Task >> What you return must match the listing below line for line, minus its pictures.

Data >>
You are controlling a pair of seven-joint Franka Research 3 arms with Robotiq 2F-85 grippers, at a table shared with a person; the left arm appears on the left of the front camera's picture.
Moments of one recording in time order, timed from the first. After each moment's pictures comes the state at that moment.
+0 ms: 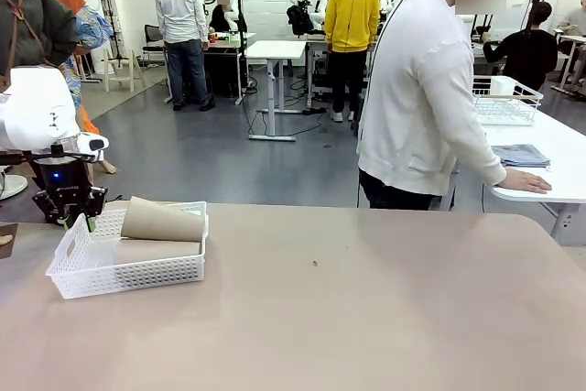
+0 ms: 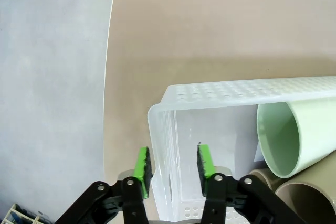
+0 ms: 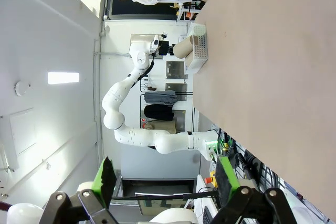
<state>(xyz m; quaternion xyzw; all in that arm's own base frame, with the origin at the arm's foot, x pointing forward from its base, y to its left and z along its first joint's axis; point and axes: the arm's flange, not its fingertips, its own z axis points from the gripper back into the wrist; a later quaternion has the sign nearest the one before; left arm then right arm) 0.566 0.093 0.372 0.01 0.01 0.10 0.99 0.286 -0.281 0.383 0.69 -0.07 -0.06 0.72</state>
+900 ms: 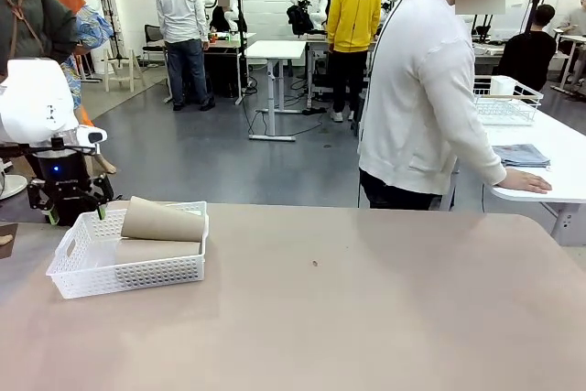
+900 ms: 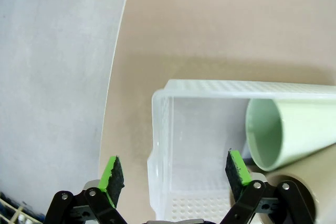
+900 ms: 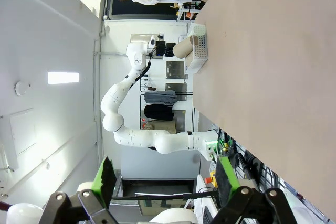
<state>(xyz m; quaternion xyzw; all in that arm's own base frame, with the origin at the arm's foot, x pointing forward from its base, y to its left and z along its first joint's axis) 0.560 0.088 0.398 0.01 -0.01 0.15 0.99 0.286 -0.281 0.383 0.69 -0.07 -0.05 0.72</state>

The completed task >>
You are controlling a pair of seven-joint Franka Research 3 arms with Robotiq 2F-85 grippers, at a table shared with a person; the left arm appears on the left of the front camera's picture.
Moments of one recording in time order, timed from the first. After each moment's pictures comes the state at that moment.
+0 ms: 
+0 ms: 
+0 ms: 
<state>(xyz m; quaternion xyzw; all in that arm's own base frame, with the origin at the arm's foot, x pointing forward from its base, y to its left and z along its first joint's axis; point and axes: the arm's flange, not its fingertips, its own z axis points from the gripper back into the wrist; a later quaternion has the sign nearest the one before; left arm then right arm) 0.566 0.093 0.372 0.01 0.01 0.10 0.99 0.286 -0.281 0.383 0.69 -0.07 -0.06 0.72</state>
+900 ms: 
+900 ms: 
+900 ms: 
<state>(xyz m; quaternion xyzw; all in that arm's own base frame, with the origin at the arm's foot, x pointing forward from its base, y to its left and z along its first joint's axis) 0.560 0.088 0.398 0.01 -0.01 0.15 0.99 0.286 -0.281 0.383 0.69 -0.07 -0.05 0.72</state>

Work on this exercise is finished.